[Dataset items]
◇ ◇ ◇ ◇

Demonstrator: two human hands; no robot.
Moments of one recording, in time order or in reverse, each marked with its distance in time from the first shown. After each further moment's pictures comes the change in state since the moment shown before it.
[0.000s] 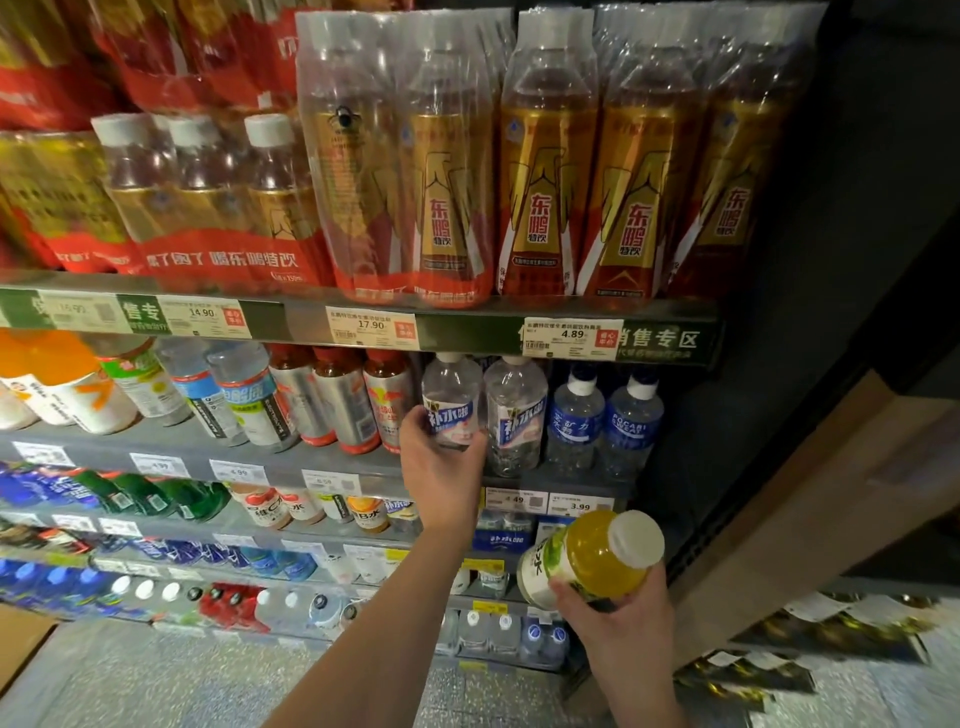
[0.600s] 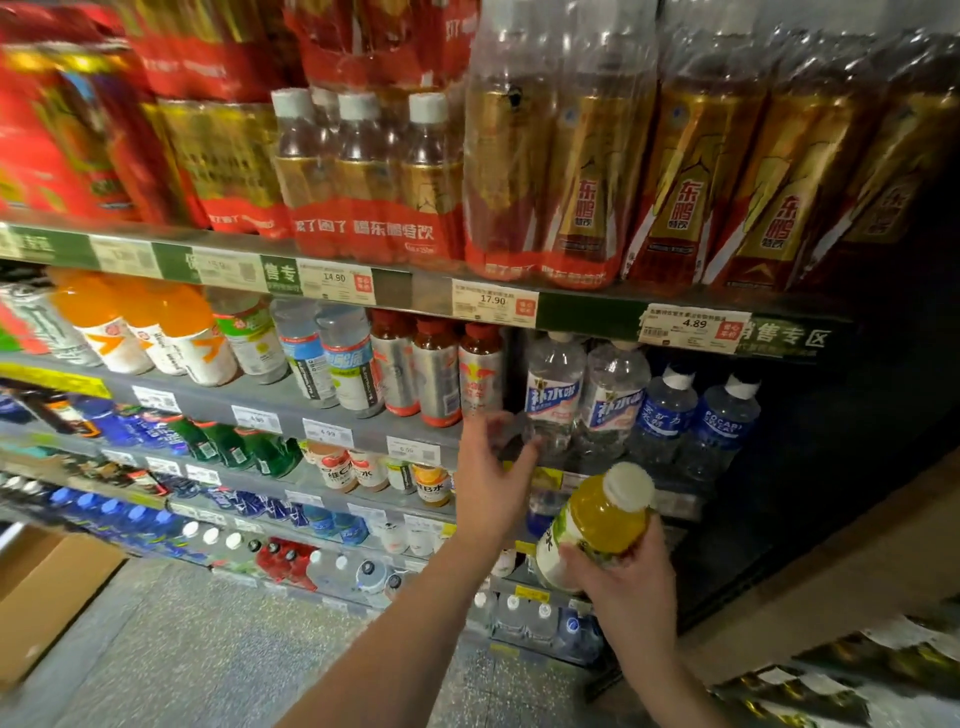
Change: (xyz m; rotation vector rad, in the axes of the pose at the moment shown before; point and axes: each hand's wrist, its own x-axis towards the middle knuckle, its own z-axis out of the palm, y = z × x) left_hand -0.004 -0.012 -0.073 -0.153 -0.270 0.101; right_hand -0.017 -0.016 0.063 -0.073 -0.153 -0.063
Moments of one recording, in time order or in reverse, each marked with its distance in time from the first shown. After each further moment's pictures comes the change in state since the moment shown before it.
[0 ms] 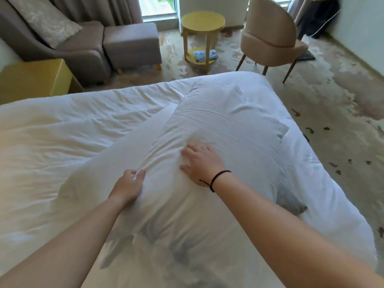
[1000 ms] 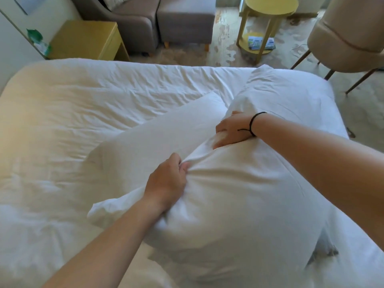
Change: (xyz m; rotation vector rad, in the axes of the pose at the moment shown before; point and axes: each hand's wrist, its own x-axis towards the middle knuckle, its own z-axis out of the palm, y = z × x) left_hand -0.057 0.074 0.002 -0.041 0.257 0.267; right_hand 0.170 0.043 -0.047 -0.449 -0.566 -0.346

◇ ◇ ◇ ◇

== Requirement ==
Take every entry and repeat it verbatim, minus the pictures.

== Output ==
Demonstrator: two human hands; no robot.
Moments of one recording, in time order or in reverse, each marked with its distance in time from the first shown. After each further moment's pictures comes the change in state since the moment shown before it.
[0.000s] 
[0.600s] 
Change: (xyz m; rotation vector rad, in the axes of the pose at the moment shown before; point and axes: each hand's wrist, its own x-axis towards the middle knuckle, its own z-axis out of the palm, y = z × x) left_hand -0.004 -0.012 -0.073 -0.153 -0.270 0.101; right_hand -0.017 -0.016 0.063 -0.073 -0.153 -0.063
Moments of one recording, in time order or in reverse, each marked with its distance in time from the first shown. After each further moment's pictures comes the change in state since the moment shown before it.
[0 ms] 
[1000 ms] 
Change: (xyz m; rotation vector rad, in the axes of the pose at the moment shown before; point and axes: each hand's wrist, its own x-axis towards the middle knuckle, its own z-axis out of the palm, y = z × x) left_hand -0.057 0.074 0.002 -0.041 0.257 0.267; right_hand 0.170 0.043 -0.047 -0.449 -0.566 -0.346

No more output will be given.